Brand nodded. “You are right, of course. We gain nothing by sitting. Do you think we can take them?”

Corbin shrugged. “If the Kindred are able to sally forth, even weakly, we will catch them between us and they will have nowhere to retreat. But...”

“Yes?”

“It will likely be very bloody, milord.”

Brand nodded. “I’m loathe to see us all die here. I will try another approach first. Give me your undershirt, will you?”

Corbin eyed him, then did as he asked. Brand put the fluttering white, stained with blood, upon the head of his axe. He marched down the stony cobbles, still slick with blood and fresh raindrops. He held the axe high, and none of the elves who raised their bows fired at him.

In a few minutes, Oberon marched forward to meet him. His bloodhound trotted faithfully at his heels. Brand had to wonder if it had ever, in all its existence, feasted upon so much blood as it had this day.

“Lord Oberon.”

“Lord Rabing.”

“Will you treat with me?”

“Speak,” said the elf, making a smooth gesture with his white hands.

“We have you at an advantage. I suggest enough elves have reached the end of their very long lives this day.”

Oberon blinked at him. “I had thought you might want to settle matters between us.”

“A duel?”

“Crudely put. But yes.”

Brand nodded his head. “What would you say to such a suggestion?”

Oberon laughed.
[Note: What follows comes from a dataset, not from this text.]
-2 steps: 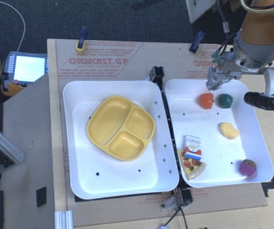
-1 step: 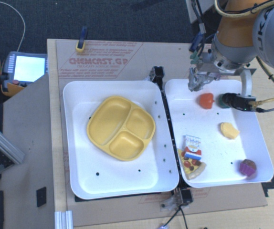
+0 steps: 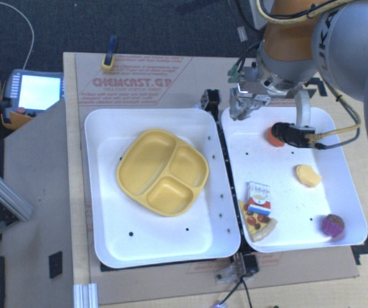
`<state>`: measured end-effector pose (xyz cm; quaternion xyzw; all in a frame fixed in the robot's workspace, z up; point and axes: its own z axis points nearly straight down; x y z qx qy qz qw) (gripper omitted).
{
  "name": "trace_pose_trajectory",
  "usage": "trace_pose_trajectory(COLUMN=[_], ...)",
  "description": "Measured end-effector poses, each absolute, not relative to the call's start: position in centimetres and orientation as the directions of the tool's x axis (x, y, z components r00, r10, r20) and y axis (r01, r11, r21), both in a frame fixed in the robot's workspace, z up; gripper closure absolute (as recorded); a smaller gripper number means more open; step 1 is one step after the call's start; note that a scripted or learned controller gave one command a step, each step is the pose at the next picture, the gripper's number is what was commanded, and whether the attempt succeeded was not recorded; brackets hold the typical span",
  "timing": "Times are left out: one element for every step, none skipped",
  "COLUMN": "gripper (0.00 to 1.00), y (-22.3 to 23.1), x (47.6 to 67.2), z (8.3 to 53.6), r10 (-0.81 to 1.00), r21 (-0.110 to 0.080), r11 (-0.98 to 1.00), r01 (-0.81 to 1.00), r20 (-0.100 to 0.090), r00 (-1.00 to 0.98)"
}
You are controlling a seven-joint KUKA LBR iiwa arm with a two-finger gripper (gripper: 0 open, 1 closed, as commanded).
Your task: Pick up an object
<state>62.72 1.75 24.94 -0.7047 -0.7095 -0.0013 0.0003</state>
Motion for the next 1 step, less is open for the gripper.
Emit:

His laugh, despite the terribleness of this long day, was light and full of easy joy. How could he, in the face of such horrors, laugh like nothing was wrong? Brand knew he would never understand the Shining Folk.
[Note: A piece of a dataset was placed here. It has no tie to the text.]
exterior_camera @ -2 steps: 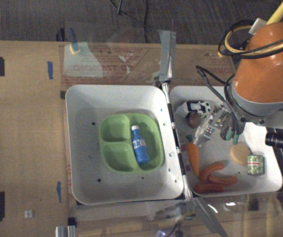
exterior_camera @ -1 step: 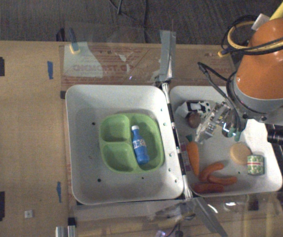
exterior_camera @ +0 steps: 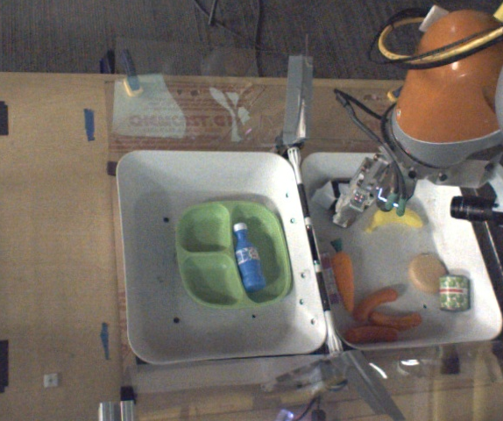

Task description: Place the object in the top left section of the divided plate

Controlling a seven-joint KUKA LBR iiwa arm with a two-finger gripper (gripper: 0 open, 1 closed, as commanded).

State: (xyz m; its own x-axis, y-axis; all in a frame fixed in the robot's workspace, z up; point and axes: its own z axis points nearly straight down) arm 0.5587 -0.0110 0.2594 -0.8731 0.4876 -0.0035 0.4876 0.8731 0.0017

“That’s your answer? You laugh at me?”

Oberon tilted his head and gazed at him. “I would deny your request. If you attack me now, I will prevail. Each battle we have, I grow respectively stronger. I shall use the bodies of your own troops against you. I have only to wait for midnight, and half your men will fall dead. You have no chance, River-boy. Go back to your Haven and wait out your few remaining years. You should not be here, amongst your betters.”

Brand’s mind flared. The Amber Jewel throbbed, and almost, he launched himself at Oberon. But he checked himself. Perhaps this was exactly what the other wanted. If he broke the parlay first, the elf archers would pepper him with arrows. He was too far from his lines to make it back.

With great difficulty, he nodded and smiled. “I see you are afraid.”

Oberon’s eyebrows shot up in surprise. Clearly, this was not the response he had expected. “Whatever do you mean, child?”

Brand nodded, as if with growing certainty. “Gudrin prepares to push out and finish you. We stand at your rear. There is no escape, so you try to trick me into breaking the parlay. A desperate gambit, well-played.”

Oberon made a gesture of annoyance. “If that is all you came to say, then be off with you. Attack or not, as you will.”

“We will attack then. Tomkin will have his new Rainbow up here soon, and we will finish the pack of you. Perhaps the Kindred will help, perhaps not.” Brand shrugged.

“You have no new Rainbow. Tomkin could never have mastered Lavatis so tightly.”

Brand shrugged again and turned to go. “Believe as you will. May the River allow us all to sleep soundly tonight, dead or living.”

“You would be mad to attack. We will fight to the death.”

Brand turned back around, and smiled with half his mouth. “Exactly. Many of us will die, and just as many of your folk. But, our folk grow back at an astonishing rate. In a dozen years, I’ll be back here with an army just as big. My heir will carry the axe if I can’t. Your people will be broken, too few to matter. The world will know new masters.”

Brand turned his back on the elf then, and marched away. He managed to make it a dozen paces.